Which lines of the data contain the string "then"? Copy every one of them.

(Data entries)
....
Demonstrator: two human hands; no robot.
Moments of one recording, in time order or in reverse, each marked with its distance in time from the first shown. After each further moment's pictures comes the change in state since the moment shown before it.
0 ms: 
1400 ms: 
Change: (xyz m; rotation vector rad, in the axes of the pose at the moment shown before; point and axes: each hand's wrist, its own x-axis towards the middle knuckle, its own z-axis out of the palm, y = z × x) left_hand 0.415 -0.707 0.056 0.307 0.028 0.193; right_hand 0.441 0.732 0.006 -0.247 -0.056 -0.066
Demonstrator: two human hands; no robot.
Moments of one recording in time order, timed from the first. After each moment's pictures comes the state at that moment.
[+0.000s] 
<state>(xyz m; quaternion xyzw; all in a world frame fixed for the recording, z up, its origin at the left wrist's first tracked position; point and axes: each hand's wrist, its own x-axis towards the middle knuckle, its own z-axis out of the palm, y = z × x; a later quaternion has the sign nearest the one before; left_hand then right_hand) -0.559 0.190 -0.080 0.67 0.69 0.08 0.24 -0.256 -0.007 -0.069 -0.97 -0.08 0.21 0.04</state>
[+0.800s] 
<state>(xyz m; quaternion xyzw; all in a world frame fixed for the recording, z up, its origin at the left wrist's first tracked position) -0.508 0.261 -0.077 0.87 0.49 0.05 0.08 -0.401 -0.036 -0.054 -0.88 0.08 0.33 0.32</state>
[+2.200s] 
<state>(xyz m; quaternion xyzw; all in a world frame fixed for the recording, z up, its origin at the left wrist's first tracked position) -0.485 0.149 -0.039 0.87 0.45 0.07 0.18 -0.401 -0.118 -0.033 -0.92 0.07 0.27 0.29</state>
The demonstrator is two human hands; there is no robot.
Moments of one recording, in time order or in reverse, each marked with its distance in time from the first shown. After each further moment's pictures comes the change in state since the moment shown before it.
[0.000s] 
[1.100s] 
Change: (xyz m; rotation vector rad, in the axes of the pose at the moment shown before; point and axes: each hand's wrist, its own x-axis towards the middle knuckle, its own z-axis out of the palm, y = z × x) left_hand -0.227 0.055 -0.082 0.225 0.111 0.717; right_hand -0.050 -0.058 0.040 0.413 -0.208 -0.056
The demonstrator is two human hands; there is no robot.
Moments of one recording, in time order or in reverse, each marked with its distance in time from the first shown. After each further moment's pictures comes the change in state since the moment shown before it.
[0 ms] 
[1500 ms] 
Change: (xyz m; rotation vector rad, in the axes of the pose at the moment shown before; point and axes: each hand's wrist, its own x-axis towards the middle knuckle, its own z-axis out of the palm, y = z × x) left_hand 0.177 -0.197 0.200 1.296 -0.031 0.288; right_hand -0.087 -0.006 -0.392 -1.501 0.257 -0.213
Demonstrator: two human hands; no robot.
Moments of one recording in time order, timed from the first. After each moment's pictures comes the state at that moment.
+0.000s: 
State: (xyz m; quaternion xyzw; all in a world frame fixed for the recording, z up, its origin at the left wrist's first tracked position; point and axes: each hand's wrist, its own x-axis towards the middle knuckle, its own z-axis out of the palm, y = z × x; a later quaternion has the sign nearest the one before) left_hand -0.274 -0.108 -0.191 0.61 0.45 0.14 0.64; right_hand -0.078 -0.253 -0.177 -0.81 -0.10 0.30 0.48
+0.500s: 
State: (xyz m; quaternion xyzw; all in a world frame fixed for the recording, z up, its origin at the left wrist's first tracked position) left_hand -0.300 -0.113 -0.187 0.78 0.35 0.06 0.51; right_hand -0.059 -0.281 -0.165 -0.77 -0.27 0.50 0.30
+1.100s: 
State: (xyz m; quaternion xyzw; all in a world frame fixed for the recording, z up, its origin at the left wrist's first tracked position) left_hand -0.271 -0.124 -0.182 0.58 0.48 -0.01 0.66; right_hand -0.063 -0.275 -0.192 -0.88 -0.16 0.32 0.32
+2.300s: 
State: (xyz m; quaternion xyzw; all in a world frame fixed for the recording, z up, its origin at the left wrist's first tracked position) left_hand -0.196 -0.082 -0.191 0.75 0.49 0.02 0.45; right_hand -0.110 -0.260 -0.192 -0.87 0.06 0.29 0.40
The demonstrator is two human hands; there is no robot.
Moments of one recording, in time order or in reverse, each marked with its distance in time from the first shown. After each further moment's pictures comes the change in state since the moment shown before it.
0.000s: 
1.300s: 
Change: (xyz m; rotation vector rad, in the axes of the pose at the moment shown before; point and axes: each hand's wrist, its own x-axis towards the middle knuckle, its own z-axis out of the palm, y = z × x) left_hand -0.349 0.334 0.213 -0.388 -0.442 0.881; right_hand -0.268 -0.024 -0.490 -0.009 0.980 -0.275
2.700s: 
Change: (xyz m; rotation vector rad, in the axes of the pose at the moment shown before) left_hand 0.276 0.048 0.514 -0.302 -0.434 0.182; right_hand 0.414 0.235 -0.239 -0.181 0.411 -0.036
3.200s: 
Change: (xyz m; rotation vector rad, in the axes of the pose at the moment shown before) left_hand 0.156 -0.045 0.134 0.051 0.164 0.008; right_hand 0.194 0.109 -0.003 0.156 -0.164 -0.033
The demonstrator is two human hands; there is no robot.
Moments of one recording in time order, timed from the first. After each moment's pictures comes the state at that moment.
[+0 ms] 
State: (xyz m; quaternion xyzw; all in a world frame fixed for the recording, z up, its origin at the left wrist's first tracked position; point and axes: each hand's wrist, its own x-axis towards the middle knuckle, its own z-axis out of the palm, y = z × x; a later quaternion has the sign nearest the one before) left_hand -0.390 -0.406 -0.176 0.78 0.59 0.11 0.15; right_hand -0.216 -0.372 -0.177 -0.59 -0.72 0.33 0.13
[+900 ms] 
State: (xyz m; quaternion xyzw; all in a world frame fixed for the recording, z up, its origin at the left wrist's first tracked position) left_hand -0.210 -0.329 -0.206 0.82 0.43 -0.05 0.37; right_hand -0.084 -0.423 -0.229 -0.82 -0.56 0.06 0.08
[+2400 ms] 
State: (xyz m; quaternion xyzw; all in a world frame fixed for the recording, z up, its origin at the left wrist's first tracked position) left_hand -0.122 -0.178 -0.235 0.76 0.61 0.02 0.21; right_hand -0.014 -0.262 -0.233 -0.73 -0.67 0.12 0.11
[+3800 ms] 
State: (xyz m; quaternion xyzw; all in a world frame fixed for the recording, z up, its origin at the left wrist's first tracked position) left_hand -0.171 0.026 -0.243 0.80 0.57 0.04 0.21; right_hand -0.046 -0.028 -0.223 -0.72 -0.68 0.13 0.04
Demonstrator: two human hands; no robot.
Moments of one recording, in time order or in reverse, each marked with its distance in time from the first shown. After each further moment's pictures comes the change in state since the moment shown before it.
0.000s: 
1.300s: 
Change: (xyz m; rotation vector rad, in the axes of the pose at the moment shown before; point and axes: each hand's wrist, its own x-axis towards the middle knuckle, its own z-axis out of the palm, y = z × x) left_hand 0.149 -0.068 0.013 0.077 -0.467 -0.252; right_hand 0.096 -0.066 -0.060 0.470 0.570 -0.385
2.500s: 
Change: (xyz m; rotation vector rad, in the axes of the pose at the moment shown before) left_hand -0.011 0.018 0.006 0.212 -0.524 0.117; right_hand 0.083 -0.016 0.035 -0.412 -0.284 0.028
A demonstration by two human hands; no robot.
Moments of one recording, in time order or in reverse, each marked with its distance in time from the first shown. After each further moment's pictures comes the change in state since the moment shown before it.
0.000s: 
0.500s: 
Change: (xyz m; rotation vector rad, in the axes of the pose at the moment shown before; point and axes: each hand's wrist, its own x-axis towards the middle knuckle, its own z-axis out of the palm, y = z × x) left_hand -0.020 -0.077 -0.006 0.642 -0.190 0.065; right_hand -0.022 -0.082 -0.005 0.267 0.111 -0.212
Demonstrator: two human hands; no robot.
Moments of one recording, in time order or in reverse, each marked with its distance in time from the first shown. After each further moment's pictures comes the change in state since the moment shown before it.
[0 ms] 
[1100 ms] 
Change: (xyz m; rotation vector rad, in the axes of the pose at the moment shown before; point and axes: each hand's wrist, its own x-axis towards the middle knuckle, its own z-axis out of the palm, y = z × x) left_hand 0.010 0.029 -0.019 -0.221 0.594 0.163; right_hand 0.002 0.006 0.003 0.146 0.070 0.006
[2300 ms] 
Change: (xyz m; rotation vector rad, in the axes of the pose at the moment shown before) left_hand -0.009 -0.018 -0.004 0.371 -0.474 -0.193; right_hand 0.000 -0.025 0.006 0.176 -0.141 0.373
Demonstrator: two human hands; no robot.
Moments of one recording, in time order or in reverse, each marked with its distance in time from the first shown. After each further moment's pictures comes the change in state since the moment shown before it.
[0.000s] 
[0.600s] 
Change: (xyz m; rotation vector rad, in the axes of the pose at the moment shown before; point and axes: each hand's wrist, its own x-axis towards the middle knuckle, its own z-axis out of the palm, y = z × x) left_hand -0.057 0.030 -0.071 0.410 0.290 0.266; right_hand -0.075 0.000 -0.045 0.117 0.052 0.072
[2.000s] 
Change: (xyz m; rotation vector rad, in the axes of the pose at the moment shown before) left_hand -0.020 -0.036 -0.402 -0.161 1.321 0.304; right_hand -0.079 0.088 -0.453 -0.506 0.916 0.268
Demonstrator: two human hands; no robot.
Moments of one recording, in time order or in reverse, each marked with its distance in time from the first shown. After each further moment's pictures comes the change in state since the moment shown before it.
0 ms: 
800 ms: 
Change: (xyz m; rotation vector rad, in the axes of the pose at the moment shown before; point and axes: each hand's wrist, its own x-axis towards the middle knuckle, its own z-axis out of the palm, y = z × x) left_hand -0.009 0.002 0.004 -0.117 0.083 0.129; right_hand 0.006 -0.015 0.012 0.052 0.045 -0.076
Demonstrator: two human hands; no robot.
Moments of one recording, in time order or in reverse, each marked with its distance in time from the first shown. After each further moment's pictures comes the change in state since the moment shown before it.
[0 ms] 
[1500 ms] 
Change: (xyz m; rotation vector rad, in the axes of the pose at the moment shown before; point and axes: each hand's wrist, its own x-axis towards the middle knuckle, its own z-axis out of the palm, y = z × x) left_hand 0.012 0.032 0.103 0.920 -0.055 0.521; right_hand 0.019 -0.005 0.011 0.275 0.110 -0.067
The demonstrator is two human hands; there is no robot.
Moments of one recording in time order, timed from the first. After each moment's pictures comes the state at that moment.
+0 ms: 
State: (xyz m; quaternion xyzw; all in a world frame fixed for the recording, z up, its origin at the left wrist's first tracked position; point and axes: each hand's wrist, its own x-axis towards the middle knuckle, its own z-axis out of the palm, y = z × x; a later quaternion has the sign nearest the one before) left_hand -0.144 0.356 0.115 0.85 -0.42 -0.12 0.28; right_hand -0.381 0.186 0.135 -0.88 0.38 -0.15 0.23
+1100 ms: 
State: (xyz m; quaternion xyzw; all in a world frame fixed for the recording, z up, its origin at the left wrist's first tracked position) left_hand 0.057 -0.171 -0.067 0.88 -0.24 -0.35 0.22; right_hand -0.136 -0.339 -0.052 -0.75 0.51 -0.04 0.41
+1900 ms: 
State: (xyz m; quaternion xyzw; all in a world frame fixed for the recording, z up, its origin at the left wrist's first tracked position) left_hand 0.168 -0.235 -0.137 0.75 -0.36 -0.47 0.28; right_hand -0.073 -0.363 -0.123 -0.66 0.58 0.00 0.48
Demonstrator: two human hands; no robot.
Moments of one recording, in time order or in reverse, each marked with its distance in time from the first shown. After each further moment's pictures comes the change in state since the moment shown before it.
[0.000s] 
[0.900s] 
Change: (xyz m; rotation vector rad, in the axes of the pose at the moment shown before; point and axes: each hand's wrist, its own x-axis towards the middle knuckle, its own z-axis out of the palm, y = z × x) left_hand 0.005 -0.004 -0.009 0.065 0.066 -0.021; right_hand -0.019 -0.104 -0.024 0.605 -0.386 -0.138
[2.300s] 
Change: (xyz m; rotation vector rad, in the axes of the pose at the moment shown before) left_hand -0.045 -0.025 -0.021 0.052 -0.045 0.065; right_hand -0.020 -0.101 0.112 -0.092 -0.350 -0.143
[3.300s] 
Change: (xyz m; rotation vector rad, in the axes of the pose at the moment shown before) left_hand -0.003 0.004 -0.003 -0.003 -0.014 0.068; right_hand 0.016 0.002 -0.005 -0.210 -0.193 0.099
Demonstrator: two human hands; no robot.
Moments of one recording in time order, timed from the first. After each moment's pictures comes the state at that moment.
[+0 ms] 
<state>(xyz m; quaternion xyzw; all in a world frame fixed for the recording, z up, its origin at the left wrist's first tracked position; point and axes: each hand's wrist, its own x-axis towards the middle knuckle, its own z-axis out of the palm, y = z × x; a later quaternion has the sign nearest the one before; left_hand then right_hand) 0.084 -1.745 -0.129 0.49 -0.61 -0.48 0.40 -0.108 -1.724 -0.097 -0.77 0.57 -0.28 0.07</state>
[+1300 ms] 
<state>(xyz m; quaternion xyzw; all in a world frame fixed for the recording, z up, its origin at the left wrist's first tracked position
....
#### TASK RESPONSE
<state>(xyz m; quaternion xyzw; all in a world frame fixed for the recording, z up, its origin at the left wrist's first tracked position; point and axes: each hand's wrist, its own x-axis towards the middle knuckle, its own z-axis out of the palm, y = z × x; a later quaternion has the sign nearest the one before; left_hand then right_hand) -0.559 0.190 -0.080 0.67 0.69 0.08 0.24 -0.256 -0.007 -0.069 -0.97 -0.08 0.21 0.04</state>
<state>(xyz m; quaternion xyzw; all in a world frame fixed for the recording, z up, its origin at the left wrist's first tracked position; point and axes: each hand's wrist, its own x-axis towards the middle knuckle, its own z-axis out of the palm, y = z × x; a later quaternion has the sign nearest the one before; left_hand then right_hand) 0.084 -1.745 -0.129 0.49 -0.61 -0.48 0.40 -0.108 -1.724 -0.097 -0.77 0.57 -0.28 0.07</state>

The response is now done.